During the sentencing hearing, the prosecutor referred to the fine recommended by the jury as being "unusually high." In his argument to the trial judge, the prosecutor commented that the jury "took the charge real darn serious in assessing what I can only describe as the biggest fine I have ever heard o[f] in the State of Tennessee for driving on revoked license pursuant to that statute" and suggested that the court might "consider redocketing that matter for remittitur for something more in line with the defendant's ability to pay, but all things considered, I . . . think . . . that an 11-29 sentence is . . . merited. . . ."
The trial court made no findings with respect to the jury-recommended fine, nor did it orally pronounce its approval of any fine. The jury-recommended fine amounts appear, without any further commentary by the trial judge, in the court's judgments.
Based upon this court's de novo review of this record, I must conclude that, pursuant to our sentencing law, the record fails to support a fine of $27,500. The first question we must address is whether the case should be remanded for further consideration and findings by the trial court or whether we should adjudicate the fine as a function of de novo review. We recognize and emphasize that a "trial court may not simply impose the fine as fixed by the jury." Blevins, 968 S.W.2d at 895. In the past, when the trial judge has "failed to articulate the basis for imposing the . . . fine set by the jury," we have remanded for the trial court's reconsideration in light of all appropriate sentencing considerations. Lewis, 978 S.W.2d at 567.
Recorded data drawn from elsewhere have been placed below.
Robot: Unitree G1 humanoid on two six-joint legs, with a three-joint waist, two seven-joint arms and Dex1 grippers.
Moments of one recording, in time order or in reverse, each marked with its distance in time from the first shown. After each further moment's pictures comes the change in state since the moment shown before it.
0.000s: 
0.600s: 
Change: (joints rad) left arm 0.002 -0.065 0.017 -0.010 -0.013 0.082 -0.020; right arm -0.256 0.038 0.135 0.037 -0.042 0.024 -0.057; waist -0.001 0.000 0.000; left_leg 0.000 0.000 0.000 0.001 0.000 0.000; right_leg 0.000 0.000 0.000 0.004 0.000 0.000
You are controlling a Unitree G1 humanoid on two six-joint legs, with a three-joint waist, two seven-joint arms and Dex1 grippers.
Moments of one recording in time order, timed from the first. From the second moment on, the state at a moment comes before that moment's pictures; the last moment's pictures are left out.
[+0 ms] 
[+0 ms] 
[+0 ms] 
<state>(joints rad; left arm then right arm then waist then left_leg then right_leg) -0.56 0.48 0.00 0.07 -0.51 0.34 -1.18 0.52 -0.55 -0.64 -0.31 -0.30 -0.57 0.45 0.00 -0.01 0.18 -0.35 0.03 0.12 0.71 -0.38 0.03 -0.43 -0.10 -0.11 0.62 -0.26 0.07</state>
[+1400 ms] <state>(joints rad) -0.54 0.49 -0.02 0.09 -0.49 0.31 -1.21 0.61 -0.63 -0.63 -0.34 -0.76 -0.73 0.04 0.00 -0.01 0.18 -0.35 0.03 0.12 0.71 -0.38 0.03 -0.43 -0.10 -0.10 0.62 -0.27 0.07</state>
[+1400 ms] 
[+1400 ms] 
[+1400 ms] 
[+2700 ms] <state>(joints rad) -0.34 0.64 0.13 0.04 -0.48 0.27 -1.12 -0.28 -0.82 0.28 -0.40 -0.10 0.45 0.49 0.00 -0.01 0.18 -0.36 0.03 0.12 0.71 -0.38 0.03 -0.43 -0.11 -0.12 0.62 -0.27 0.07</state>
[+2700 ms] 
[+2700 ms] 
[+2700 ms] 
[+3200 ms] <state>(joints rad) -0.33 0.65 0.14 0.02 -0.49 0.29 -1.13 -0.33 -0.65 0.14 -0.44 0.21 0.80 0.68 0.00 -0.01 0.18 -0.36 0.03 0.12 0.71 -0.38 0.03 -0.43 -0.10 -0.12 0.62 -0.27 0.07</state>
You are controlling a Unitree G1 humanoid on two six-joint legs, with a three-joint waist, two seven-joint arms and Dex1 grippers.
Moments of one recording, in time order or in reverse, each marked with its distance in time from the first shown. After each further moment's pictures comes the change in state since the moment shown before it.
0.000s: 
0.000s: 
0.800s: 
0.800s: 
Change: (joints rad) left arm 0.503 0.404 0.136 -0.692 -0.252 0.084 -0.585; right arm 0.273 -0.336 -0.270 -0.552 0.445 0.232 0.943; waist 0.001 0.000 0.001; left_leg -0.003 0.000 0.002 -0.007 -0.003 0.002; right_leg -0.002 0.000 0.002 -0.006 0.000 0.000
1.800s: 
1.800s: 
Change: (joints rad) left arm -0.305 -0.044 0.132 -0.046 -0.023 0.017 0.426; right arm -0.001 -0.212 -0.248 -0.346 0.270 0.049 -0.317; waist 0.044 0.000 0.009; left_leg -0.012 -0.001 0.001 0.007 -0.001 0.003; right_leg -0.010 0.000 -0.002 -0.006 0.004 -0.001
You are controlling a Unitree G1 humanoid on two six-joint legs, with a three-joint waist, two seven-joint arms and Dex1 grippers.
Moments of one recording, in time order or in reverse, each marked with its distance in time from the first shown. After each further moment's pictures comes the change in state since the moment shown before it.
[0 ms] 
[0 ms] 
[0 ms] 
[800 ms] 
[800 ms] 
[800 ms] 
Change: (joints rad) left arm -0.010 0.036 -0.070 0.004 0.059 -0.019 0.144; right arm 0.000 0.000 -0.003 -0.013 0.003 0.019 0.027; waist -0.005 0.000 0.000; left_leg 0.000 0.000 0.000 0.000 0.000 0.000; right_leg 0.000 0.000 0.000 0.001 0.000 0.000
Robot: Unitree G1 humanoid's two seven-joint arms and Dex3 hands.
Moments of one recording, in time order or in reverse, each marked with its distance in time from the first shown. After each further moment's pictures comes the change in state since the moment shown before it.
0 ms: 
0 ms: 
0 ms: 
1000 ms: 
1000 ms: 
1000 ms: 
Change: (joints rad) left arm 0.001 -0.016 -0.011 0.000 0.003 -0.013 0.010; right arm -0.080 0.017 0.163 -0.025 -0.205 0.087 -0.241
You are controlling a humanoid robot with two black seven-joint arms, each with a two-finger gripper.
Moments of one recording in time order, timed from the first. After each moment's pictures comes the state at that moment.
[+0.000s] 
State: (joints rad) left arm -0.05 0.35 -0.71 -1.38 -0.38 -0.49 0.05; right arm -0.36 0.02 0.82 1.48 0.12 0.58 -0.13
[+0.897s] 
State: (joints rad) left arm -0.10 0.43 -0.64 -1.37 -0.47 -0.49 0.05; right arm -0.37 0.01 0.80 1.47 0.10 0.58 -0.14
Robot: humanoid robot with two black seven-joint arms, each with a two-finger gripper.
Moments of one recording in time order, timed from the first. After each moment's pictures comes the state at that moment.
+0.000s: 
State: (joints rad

In the present case, however, the record supplies a basis for a rational de novo review, and unencumbered as we are by any findings of the trial court, we should conclude that the significant, but minimum, fine of $3,000 should be imposed. To be sure, the defendant's prior record and his low potential for rehabilitation support the propriety of a significant, or punitive, fine. See Marshall, 870 S.W.2d at 542. On the other hand, the defendant's social history and lengthy incarceration periods suggest the defendant's inability to pay a large fine, and the prosecutor himself acknowledged the defendant's inability to pay "the biggest [DRL] fine" he had ever heard of in Tennessee. Also, it is significant that the state in its sentencing argument to the trial court, and the trial court itself, so far as we can glean from the record, believed that the incarceration period of 200 days was of much more penal value than the fines imposed. We should conclude that, in view of the state and the trial court discerning little or no justification for the "biggest [DRL] fine" in Tennessee, we should lay aside the jury's recommendation and impose the statutory minimum fine of $3,000.
Respectfully, such a conclusion would be a function of the sentencing law and obviates the necessity of constitutional intervention to rectify the fine.